» **Activity**
Exactly the lines below from the line with "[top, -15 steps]" through the line with "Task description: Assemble" must make up the answer, both ends included and pictures left out.

» **Data excerpt**
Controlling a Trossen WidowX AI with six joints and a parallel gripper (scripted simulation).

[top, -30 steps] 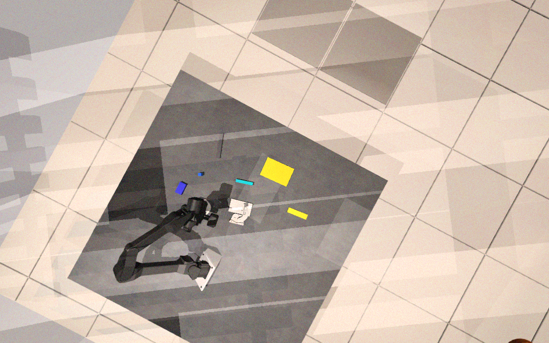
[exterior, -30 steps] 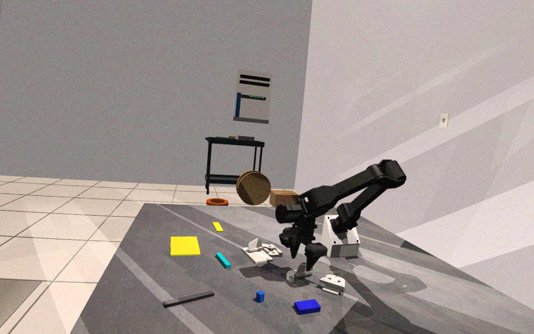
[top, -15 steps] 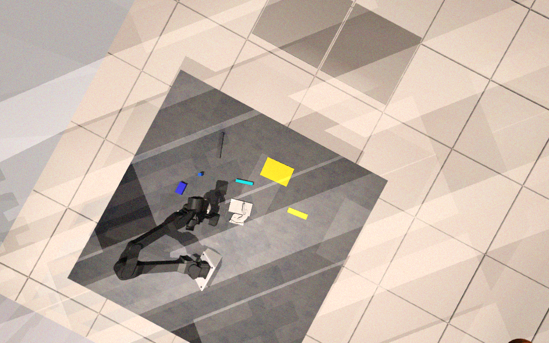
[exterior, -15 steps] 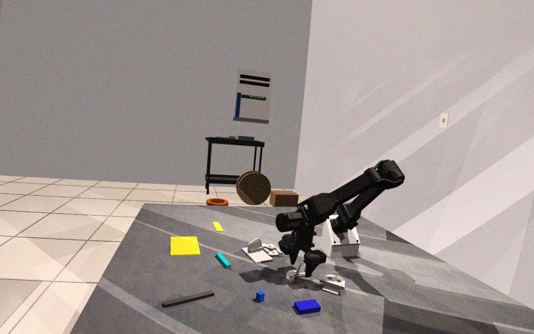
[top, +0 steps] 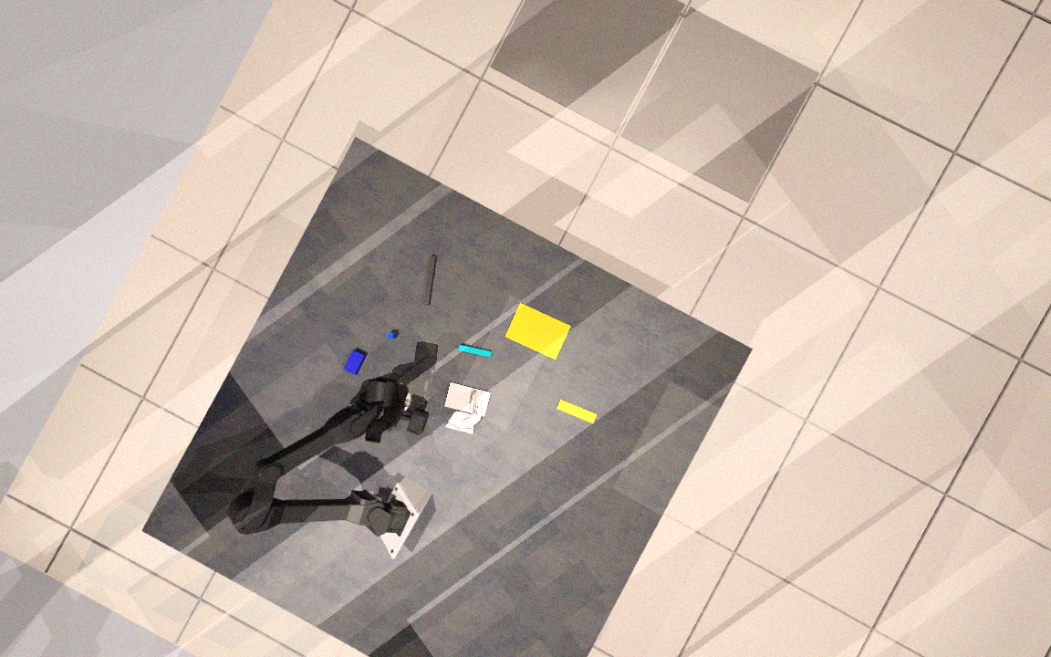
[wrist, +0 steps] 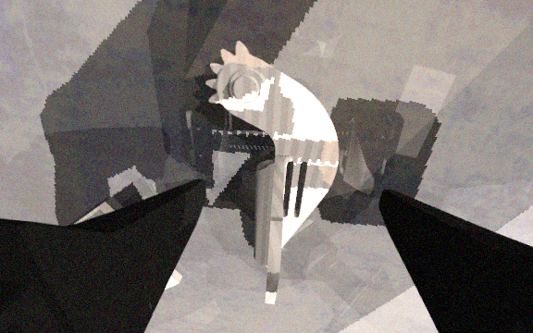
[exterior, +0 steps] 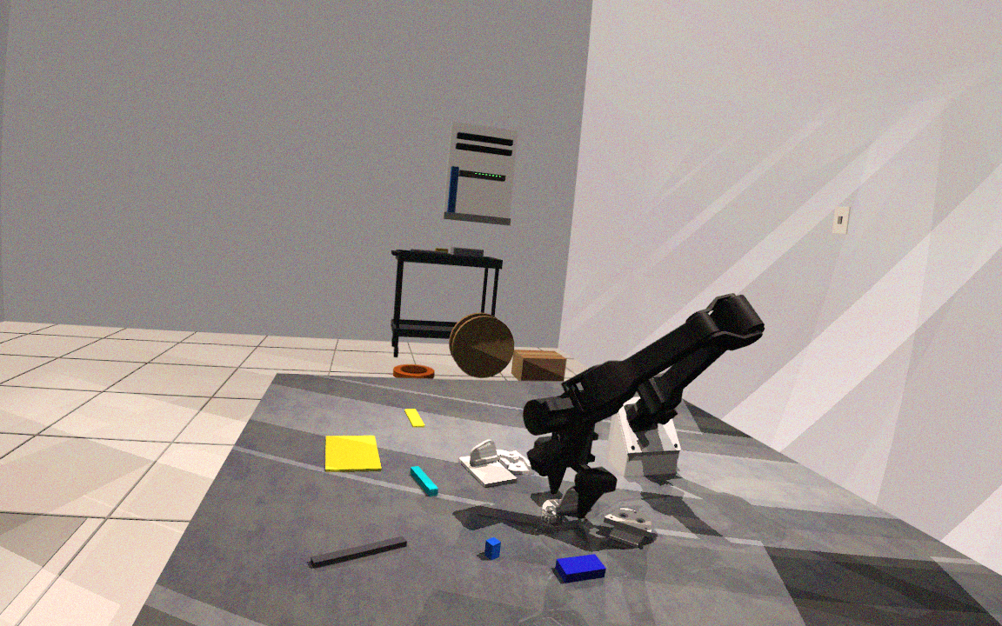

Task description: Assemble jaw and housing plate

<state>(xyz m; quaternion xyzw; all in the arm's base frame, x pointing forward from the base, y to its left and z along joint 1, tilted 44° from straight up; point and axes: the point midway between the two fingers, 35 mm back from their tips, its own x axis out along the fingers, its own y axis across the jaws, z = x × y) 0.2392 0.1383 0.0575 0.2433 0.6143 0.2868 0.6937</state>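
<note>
Now: gripper tip 30 mm short of the white jaw and 20 mm to the right of it. Round my gripper tip: cyan bar: 240 mm ahead, 130 mm to the right; small blue cube: 180 mm ahead, 110 mm to the left, 10 mm above; dark bar: 370 mm ahead, 80 mm to the left.
</note>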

» **Result**
[top, -15 steps] 
[exterior, -15 steps] 
[top, +0 steps] 
[wrist, +0 steps] 
[exterior, +0 steps] 

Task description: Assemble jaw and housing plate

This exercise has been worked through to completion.